Getting the most from tiered storage
There's no one "right" way to handle tiered storage. Implementations vary based on corporate business needs, data classification granularity and IT budgets. An enterprise may use a different storage array for each tier, while smaller organizations may mix drive types to establish multiple tiers within a single array. Some users may opt for FC and SAS drives, while other businesses may go with FC, SATA and tape. In the end, tiered storage requires an understanding of business needs. "Learn more about the business and learn more about the applications that support the business," Schulz says, noting that application performance can sometimes be optimized by matching each application's data needs to its appropriate tier in the IT architecture.
Avoid the tendency to express tiers as specific technologies (e.g., Tier One FC versus Tier Two SAS or SATA). Instead, present tiers as "service levels" that express real business needs.
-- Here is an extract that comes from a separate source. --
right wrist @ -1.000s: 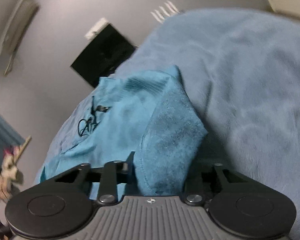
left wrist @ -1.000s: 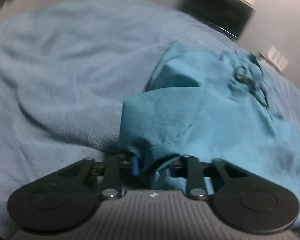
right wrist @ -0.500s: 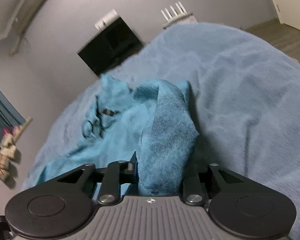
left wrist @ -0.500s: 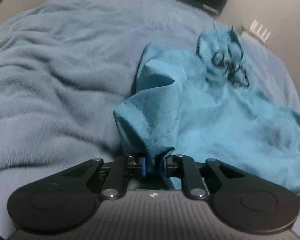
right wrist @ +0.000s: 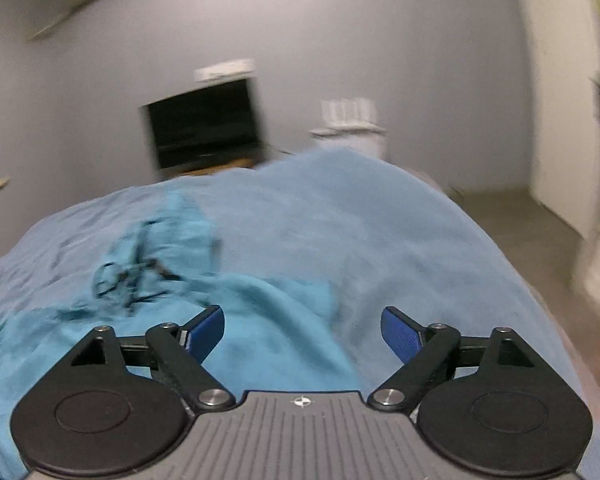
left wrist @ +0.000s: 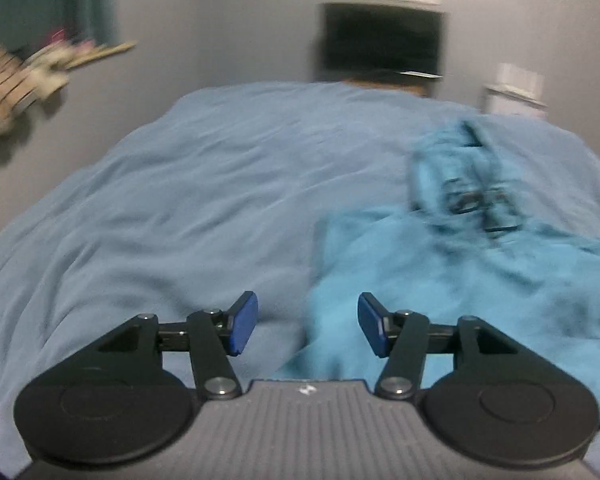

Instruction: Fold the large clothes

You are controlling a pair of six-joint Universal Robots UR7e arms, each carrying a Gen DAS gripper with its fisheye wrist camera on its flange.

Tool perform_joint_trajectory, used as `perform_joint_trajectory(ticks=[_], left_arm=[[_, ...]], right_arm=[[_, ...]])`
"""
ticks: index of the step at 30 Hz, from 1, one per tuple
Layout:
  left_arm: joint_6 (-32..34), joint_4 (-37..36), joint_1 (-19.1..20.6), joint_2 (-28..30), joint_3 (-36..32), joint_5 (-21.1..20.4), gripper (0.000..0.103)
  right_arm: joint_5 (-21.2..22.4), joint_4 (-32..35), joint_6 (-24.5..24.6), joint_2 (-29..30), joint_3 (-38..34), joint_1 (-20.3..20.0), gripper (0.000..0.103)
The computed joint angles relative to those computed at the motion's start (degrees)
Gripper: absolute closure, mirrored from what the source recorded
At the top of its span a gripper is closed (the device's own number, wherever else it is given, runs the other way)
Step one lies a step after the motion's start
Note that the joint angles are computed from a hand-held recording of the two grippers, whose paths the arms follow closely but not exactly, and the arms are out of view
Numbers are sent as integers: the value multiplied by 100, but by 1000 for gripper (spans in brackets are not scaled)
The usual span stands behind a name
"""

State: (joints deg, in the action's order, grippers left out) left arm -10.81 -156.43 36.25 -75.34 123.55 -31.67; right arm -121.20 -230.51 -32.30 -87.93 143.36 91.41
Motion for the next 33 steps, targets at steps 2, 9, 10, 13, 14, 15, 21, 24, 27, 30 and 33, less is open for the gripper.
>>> perform_joint_trajectory(ticks=[2,9,10,13,14,15,21,24,27,30,33], left_arm=[[719,-508,49,481,-234,-269,44],[1397,-689,452,1999,-1201,-1299,43],[1427,-671,547,2224,-1387,-1343,43],[1495,-407,865,2745,-1902,-1159,42],[1465,-302,979,2902,-2046,-897,42],[1388,-257,1071,3017,-2130,-653,42],[2195,-1203,1061,3083,-1772,-374,42],[2017,-984,1044,3027,-1755,-567,42],[1654,-600,1144,2986,-1899,-759,42],[1448,-331,1182,2989,-2046,-870,42],[1379,-157,1231,3039,-2214,-983,41]], right_arm=[[135,477,-384,186,-321,167,21],[-207,1599,-634,1133,-1483,101,35],[-253,1642,-713,1249,-1572,40,35],[-523,1952,-810,1593,-1903,-224,34],[-675,2248,-615,1706,-2066,-303,35],[-830,2396,-484,1770,-2195,-326,35],[158,2085,-1511,2186,-2910,-47,28],[278,2706,-1349,2731,-3985,-77,32],[433,3286,-962,3317,-5144,-232,35],[584,3616,-760,3854,-6103,-377,33],[556,4212,-351,4318,-7003,-524,30]])
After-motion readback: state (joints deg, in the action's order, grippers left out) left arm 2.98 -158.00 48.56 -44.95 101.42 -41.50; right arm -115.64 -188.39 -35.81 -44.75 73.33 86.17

This is particularly relevant given the importance of modern networking technologies that tie storage to the business. Faster networks allow faster access and further improve responsiveness. Traditional Fibre Channel storage networks have accelerated to 8 GB, while Gigabit Ethernet and 10 Gigabit Ethernet now support popular iSCSI storage, and Fibre Channel over Ethernet is poised to carry FC traffic over everyday networks in late 2009 and beyond.
Damoulakis suggests creating a limited number of service classes and identifying the corresponding business costs of each class. "Work with the business units and relevant IT areas to determine the appropriate classes of service," he says. "What does each 'basket' of features look like?" When supporting service classes through service level agreements, it's important to see that the back-end process (your infrastructure) is capable of delivering the promised level of service across a range of network conditions.
Tools are appearing to automate tiering, migrating data transparently based on a range of criteria. Although the technology is promising and algorithms are improving, experts like Schulz note that automation carries significant overhead -- particularly under heavy workloads -- while performance demands and response times grow more demanding. "Vendors are waking up and talking performance, including IOPs and bandwidth, instead of a focus just on capacity," Schulz said. "The next step is to talk about latency … and with fast technology like SSD."
Storage virtualization has indirectly influenced storage tiering. Virtualization allows storage pooling. This improves utilization, but can abstract storage tiers and make it difficult or confusing to maintain physical separation between tiers. The primary benefit of storage virtualization is the management agility and ability to migrate storage content between systems for maintenance or technology refresh. From that perspective, virtualization can enable and support tiering quite well, but it still does not handle any of the underlying classification work or gauge the relative business importance of the data being migrated -- that remains a largely "human" decision.